About this exercise
Repeat the data that follows in full. Do not include the pictures.

──────────────────────────────

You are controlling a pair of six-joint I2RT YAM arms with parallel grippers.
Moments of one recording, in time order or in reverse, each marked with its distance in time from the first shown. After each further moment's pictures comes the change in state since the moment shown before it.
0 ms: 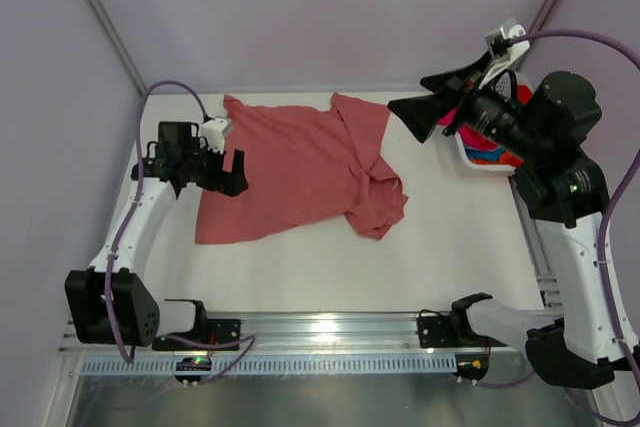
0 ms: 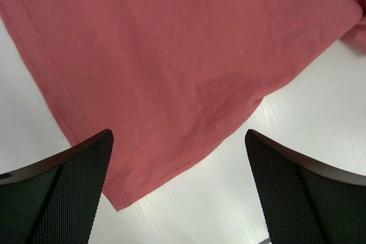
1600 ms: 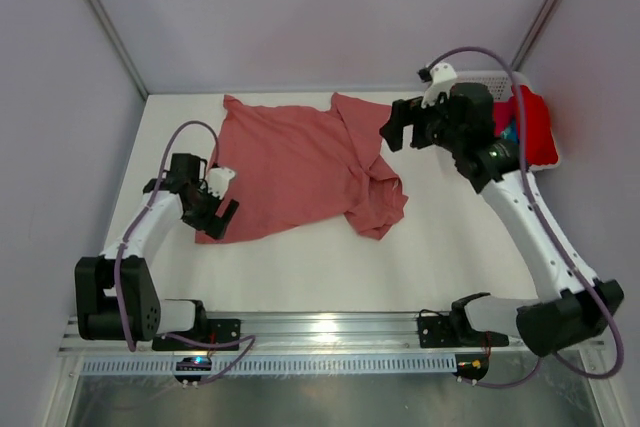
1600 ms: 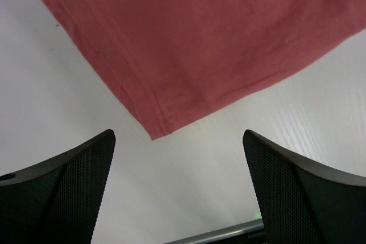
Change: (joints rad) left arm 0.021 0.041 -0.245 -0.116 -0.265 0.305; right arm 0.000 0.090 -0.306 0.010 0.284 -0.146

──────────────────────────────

Expected output
You are controlling a pair of six-joint I2RT YAM arms with parallel grippers.
Moments of one recording, in time order or in reverse, each marked with its distance in time from the first shown. After each further moment's pictures comes the change in state since the moment shown before it.
0 ms: 
0 ms: 
1600 ms: 
1600 ms: 
Change: (joints rad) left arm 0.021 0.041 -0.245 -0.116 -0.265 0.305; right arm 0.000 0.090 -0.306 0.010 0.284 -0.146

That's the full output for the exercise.